Data records =
++++++++++++++++++++

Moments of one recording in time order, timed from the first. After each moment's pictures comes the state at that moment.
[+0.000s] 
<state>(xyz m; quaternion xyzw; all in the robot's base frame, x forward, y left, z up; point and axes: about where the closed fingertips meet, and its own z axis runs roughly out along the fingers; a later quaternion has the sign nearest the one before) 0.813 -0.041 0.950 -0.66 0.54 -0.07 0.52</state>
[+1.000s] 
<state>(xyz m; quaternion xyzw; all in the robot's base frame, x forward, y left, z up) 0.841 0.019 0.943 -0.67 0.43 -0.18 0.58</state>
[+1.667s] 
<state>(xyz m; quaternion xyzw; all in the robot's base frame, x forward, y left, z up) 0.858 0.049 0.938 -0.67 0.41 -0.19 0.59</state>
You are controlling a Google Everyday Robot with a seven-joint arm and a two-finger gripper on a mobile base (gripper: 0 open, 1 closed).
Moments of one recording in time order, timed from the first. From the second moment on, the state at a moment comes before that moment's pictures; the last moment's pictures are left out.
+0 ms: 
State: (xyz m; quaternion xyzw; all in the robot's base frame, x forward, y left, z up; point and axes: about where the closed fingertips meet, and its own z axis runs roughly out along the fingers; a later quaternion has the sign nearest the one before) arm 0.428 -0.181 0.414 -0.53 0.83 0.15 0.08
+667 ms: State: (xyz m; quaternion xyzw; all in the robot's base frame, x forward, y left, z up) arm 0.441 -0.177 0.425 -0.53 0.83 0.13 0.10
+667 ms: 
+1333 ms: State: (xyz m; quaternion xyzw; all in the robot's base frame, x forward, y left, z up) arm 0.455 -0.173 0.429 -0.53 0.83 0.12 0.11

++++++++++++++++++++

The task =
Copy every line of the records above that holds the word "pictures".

Exercise output =
Moments of one recording in time order, timed from the first. After each moment's pictures comes the state at that moment.
Moments of one recording in time order, timed from the first. From the second moment on, the state at a moment comes before that moment's pictures; the last moment's pictures are left out.

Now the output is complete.